Task to complete. The pictures get dropped, while every remaining part of the listing is copied exactly.

Source material.

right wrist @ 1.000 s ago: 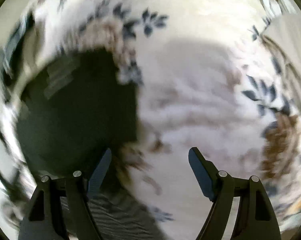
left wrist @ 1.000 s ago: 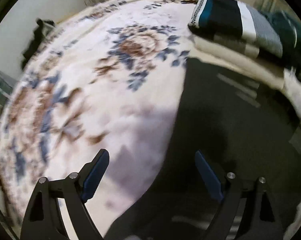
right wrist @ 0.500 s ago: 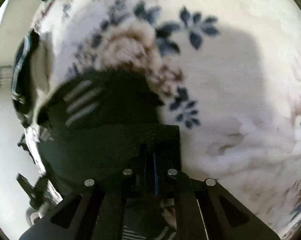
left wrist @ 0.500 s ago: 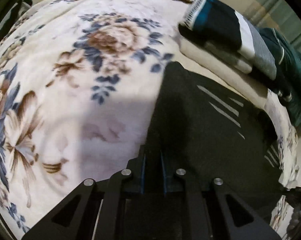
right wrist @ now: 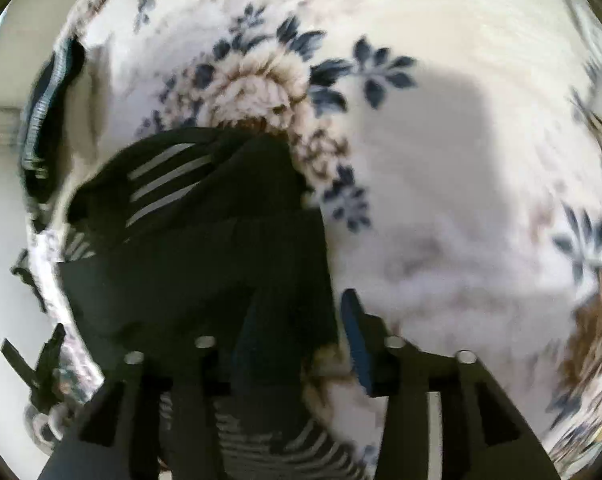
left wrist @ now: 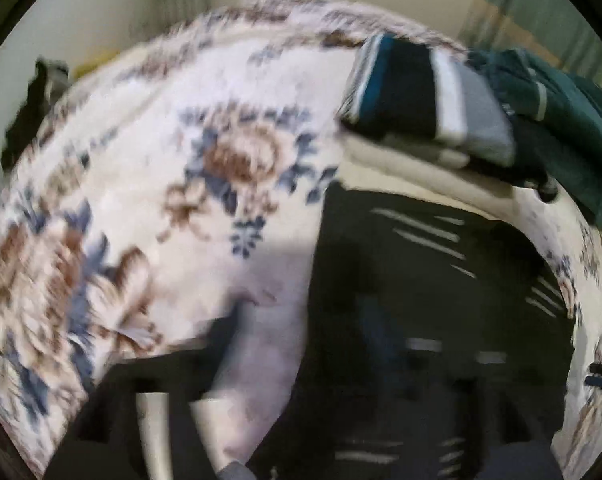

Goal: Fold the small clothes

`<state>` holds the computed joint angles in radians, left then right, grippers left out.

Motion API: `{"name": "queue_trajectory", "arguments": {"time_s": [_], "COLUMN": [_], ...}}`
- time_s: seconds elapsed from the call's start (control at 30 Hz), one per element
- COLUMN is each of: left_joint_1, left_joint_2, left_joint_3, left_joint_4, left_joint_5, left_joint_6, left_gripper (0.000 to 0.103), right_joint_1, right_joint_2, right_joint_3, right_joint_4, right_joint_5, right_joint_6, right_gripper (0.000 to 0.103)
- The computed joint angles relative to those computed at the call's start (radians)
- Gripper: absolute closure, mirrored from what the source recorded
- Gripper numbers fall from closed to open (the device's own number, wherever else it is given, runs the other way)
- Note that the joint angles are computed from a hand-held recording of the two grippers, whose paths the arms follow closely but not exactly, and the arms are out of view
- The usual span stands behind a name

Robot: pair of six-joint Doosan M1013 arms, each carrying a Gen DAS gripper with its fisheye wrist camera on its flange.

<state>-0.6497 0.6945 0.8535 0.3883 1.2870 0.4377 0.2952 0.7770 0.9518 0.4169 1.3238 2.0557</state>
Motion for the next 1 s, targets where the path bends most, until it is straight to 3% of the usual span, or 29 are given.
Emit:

Response.
right wrist @ 1.000 s ago: 
left wrist @ 1.000 s ago: 
right wrist @ 0.500 s ago: 
left wrist @ 0.500 s ago: 
right wrist @ now: 
left wrist @ now: 

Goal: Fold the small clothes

`<state>` holds the computed joint angles in radians, left then right, grippers left out.

Motion API: `{"name": "queue_trajectory", "arguments": {"time_s": [_], "COLUMN": [_], ...}}`
- time_s: seconds elapsed from the call's start (control at 30 Hz), one per element
- COLUMN is each of: left_joint_1, left_joint_2, left_joint_3, left_joint_4, left_joint_5, left_joint_6, left_gripper (0.000 to 0.103), right_joint_1, right_joint_2, right_joint_3, right_joint_4, right_joint_5, right_joint_6, right_gripper (0.000 to 0.103)
- The computed joint angles relative to those computed at the call's start (radians)
- Gripper: absolute closure, mirrored from what the source recorded
- Gripper numbers fall from closed to open (the device's own number, wherever else it is given, runs the other way)
- Note that the joint angles are computed from a hand-held recording of the two grippers, whose paths the arms follow closely but not exactly, and the arms are out of view
- The usual span stands behind a name

Robot: pair of six-joint Doosan M1013 arms, each carrying a Gen DAS gripper with its fisheye wrist camera on its flange.

<state>-0.6497 0.6945 0.8535 0.3883 1.2870 0.4377 0.2952 0.7770 0.9518 0.4169 1.3238 2.0557</state>
Motion for the next 1 s, targets where the path bends most, until it is straight to 3% of the usual span, or 29 are given.
Emit:

Nothing further is needed to complete the exercise.